Posted to user@nutch.apache.org by brainstorm <br...@gmail.com> on 2008/07/02 19:42:38 UTC

Maximum links limit per domain

Hi,

Is there a configurable setting to limit the number of links to fetch
for every domain in nutch ? I'm not referring to the topN setting
which sorts a fetchlist using lucene (or nutch) scoring mechanism.

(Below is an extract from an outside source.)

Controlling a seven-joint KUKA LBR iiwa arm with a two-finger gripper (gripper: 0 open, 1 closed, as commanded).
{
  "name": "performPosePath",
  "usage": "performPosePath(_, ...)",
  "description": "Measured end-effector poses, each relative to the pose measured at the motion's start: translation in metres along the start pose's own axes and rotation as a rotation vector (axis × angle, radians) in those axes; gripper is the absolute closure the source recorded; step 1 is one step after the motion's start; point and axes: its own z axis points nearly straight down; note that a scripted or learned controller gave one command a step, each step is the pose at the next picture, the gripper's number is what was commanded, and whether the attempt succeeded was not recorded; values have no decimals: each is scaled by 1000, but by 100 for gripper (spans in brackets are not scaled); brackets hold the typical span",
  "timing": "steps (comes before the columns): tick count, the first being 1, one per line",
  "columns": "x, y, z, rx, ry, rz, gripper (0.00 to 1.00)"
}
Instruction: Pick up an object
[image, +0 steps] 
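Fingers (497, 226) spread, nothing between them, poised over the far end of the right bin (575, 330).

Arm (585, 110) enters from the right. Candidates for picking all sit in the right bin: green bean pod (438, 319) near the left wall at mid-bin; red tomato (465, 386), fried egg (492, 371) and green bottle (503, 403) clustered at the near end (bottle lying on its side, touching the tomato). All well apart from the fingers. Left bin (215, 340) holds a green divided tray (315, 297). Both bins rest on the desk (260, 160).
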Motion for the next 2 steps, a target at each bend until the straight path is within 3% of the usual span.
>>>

In other words, I just want to fetch 1500 links from every
"whatever.com" domain *including* all their subdomains.

Ex:

upc.edu : 1500 links hard limit counter
escert.upc.edu: *new* 1500 links hard limit counter
ac.upc.edu: *new* 1500 links hard limit counter

*or* shared links hard limit per domain:

*.upc.edu: 1500 links hard limit

Thanks in advance !

Re: Maximum links limit per domain

Posted by brainstorm <br...@gmail.com>.
Thanks for your support Dennis :)

I've been told that db.max.outlinks.per.page is precisely what we
want, so there's no need for the other option right now.

Roman

On Thu, Jul 3, 2008 at 12:13 AM, Dennis Kubes <ku...@apache.org> wrote:
> The db.max.outlinks.per.page defines how many links are grabbed from a given
> url.  There isn't a way to grab by domain, including subs, without writing a
> custom tool.
>
> I am almost finished with a new scoring framework that creates a webgraphdb.
>  Part of that process is storing outlinks.  It stores only the url though,
> not the anchor text.  It would be fairly simple to write a tool that takes
> that output and processes for domains and subdomains.  Let me know if you
> want a current patch and I will send it to you.
>
> Dennis
>
> brainstorm wrote:
>>
>> Hi,
>>
>> Is there a configurable setting to limit the number of links to fetch
>> for every domain in nutch ? I'm not referring to the topN setting
>> which sorts a fetchlist using lucene (or nutch) scoring mechanism.
>>
>> In other words, I just want to fetch 1500 links from every
>> "whatever.com" domain *including* all their subdomains.
>>
>> Ex:
>>
>> upc.edu : 1500 links hard limit counter
>> escert.upc.edu: *new* 1500 links hard limit counter
>> ac.upc.edu: *new* 1500 links hard limit counter
>>
>> *or* shared links hard limit per domain:
>>
>> *.upc.edu: 1500 links hard limit
>>
>> Thanks in advance !
>

Re: Maximum links limit per domain

Posted by Dennis Kubes <ku...@apache.org>.
The db.max.outlinks.per.page defines how many links are grabbed from a 
given url.  There isn't a way to grab by domain, including subs, without 
writing a custom tool.

I am almost finished with a new scoring framework that creates a 
webgraphdb.  Part of that process is storing outlinks.  It stores only 
the url though, not the anchor text.  It would be fairly simple to write 
a tool that takes that output and processes for domains and subdomains. 
  Let me know if you want a current patch and I will send it to you.

Dennis

brainstorm wrote:
> Hi,
> 
> Is there a configurable setting to limit the number of links to fetch
> for every domain in nutch ? I'm not referring to the topN setting
> which sorts a fetchlist using lucene (or nutch) scoring mechanism.
> 
> In other words, I just want to fetch 1500 links from every
> "whatever.com" domain *including* all their subdomains.
> 
> Ex:
> 
> upc.edu : 1500 links hard limit counter
> escert.upc.edu: *new* 1500 links hard limit counter
> ac.upc.edu: *new* 1500 links hard limit counter
> 
> *or* shared links hard limit per domain:
> 
> *.upc.edu: 1500 links hard limit
> 
> Thanks in advance !